# Cheat sheet

## Table of contents:

- Pipeline
- FeatureUnion
- Custom transformer

## Pipeline
- Create

In [None]:
from sklearn.pipeline import Pipeline
from sklearn.dummy import DummyClassifier

pipe = Pipeline(steps=[
 # ('estimator_name', estimator_object)
 ('pred', DummyClassifier())
])

- fit

In [None]:
from sklearn.datasets import load_iris
data, target = load_iris(return_X_y=True)

pipe.fit(data, target)
pipe

- predict

In [None]:
pipe.predict(data[-1:])

- get parameters of pipeline steps

In [None]:
pipe.get_params()

- set parameters of pipeline steps

In [None]:
pipe.set_params(
 # stepname__parametername=newvalue
 pred__random_state=42
)

In [None]:
# dict with stepname__parametername - newvalue pairs
newvalues = {'pred__random_state': 42}
# using the keyword argument unpacking operator **
pipe.set_params(**newvalues)

## FeatureUnion
- Create

In [3]:
from sklearn.pipeline import FeatureUnion
from sklearn.decomposition import PCA
from sklearn.feature_selection import SelectKBest

union = FeatureUnion(transformer_list=[
 ('pca', PCA(n_components=2)), 
 ("univ_select", SelectKBest(k=1))
])

- fit and transform

In [7]:
from sklearn.datasets import load_iris
data, target = load_iris(return_X_y=True)

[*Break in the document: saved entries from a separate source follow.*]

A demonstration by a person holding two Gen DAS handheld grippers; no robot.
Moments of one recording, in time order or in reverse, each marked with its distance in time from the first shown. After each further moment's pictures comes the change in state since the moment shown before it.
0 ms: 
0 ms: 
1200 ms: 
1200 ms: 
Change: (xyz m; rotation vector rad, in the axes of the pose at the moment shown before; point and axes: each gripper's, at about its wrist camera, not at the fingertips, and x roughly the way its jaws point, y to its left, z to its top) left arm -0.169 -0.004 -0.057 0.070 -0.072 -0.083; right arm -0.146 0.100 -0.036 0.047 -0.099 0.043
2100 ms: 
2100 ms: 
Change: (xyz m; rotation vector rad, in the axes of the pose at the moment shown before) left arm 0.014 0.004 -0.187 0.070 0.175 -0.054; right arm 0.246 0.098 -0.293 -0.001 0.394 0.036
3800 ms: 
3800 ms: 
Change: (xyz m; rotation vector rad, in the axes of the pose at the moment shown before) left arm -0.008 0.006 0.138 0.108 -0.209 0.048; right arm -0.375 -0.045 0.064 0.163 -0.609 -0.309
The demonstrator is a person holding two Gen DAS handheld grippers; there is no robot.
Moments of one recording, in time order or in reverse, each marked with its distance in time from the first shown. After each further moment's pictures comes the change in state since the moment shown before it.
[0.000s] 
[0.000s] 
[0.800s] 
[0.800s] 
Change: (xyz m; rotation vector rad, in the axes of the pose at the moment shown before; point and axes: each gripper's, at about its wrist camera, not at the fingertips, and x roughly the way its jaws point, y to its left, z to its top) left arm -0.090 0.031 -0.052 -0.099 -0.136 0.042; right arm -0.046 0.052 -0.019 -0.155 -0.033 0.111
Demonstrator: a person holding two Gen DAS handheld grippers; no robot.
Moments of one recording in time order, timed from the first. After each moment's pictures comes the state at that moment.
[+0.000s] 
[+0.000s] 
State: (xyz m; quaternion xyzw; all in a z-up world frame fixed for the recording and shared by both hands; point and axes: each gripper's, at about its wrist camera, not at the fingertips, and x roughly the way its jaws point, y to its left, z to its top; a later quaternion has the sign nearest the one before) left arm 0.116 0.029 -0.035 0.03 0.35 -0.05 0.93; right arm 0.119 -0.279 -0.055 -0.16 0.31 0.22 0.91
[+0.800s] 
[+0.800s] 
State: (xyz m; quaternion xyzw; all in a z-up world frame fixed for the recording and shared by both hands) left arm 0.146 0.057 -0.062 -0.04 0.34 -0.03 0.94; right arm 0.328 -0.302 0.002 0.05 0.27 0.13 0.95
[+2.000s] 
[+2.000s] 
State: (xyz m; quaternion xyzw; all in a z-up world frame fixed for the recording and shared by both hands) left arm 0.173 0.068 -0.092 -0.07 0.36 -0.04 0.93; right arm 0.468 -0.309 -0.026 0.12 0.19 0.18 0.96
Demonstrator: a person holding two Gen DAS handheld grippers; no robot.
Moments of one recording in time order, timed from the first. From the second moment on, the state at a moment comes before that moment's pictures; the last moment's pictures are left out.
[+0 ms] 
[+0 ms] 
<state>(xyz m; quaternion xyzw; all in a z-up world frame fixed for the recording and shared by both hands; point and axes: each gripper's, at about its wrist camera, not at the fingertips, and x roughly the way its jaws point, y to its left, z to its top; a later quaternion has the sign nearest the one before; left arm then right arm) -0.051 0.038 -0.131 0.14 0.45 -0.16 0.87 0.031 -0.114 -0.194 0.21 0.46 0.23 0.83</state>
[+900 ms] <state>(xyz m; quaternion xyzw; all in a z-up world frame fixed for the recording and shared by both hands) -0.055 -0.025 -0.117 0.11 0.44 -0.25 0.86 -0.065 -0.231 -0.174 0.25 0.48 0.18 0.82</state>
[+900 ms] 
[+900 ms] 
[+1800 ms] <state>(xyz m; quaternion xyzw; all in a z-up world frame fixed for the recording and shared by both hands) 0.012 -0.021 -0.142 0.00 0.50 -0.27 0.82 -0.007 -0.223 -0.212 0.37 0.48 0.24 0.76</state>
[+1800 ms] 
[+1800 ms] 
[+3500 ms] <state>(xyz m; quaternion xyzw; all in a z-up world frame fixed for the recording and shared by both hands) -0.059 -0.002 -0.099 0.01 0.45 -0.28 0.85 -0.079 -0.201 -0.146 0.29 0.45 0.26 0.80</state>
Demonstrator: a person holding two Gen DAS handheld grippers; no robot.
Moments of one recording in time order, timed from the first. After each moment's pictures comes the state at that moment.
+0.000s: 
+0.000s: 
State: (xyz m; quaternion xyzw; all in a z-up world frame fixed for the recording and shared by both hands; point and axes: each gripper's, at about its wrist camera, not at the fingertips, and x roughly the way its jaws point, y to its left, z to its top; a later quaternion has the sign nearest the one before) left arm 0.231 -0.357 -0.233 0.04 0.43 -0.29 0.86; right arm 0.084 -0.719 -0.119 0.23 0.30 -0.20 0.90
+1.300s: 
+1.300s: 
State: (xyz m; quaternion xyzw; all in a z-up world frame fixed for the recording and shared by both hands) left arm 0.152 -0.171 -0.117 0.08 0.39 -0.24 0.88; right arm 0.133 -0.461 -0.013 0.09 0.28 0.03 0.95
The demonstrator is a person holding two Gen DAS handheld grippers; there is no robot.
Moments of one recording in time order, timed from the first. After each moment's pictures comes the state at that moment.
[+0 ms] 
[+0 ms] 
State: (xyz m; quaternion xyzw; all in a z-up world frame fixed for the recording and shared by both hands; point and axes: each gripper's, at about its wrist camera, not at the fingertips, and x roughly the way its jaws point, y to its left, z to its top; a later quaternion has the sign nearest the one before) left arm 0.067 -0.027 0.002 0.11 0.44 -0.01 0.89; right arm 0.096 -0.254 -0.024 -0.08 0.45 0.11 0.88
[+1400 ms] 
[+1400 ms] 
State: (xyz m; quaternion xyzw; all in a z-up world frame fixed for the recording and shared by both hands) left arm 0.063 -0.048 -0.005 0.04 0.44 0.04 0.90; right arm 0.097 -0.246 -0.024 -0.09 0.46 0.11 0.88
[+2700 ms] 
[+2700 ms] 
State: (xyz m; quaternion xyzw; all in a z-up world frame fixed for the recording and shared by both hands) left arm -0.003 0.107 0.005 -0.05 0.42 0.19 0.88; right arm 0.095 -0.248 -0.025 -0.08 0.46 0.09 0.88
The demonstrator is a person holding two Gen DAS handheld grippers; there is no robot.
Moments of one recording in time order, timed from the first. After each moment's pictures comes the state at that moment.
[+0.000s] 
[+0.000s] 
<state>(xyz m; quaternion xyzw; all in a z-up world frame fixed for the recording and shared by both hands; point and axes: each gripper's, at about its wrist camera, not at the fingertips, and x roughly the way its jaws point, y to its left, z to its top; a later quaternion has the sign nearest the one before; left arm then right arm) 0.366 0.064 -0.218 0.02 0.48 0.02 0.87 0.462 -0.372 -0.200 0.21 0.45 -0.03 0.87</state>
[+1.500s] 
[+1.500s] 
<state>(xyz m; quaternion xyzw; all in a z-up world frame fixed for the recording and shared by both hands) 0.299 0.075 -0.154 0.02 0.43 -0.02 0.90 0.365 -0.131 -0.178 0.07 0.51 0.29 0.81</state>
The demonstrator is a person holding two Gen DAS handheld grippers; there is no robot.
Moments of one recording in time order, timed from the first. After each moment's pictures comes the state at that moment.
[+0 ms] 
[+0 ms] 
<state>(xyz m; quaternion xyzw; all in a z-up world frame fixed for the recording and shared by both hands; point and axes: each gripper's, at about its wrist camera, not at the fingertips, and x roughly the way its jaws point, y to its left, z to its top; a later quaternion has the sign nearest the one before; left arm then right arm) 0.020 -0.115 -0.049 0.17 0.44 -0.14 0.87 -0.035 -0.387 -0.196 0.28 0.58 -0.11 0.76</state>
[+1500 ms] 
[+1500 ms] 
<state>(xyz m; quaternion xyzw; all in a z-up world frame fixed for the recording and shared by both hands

transformed = union.fit_transform(data, target)
transformed[:5]

array([[-2.68420713, 0.32660731, 1.4 ],
 [-2.71539062, -0.16955685, 1.4 ],
 [-2.88981954, -0.13734561, 1.3 ],
 [-2.7464372 , -0.31112432, 1.5 ],
 [-2.72859298, 0.33392456, 1.4 ]])

## Custom transformer
- Define

In [10]:
from sklearn.base import BaseEstimator, TransformerMixin

class ItemSelector(BaseEstimator, TransformerMixin):
 
 def __init__(self, keys):
 self.keys = keys

 def fit(self, X, y=None):
 return self

 def transform(self, X, y=None):
 return X[self.keys]

- Create

In [11]:
sel = ItemSelector('A')

- fit and transform

In [12]:
import pandas as pd
df = pd.DataFrame([
 {'A': 1, 'B': 2},
 {'A': 2, 'B': 4},
 {'A': 3, 'B': 8},
 {'A': 4, 'B': 16},
 {'A': 5, 'B': 32},
])

sel.fit_transform(df)

0 1
1 2
2 3
3 4
4 5
Name: A, dtype: int64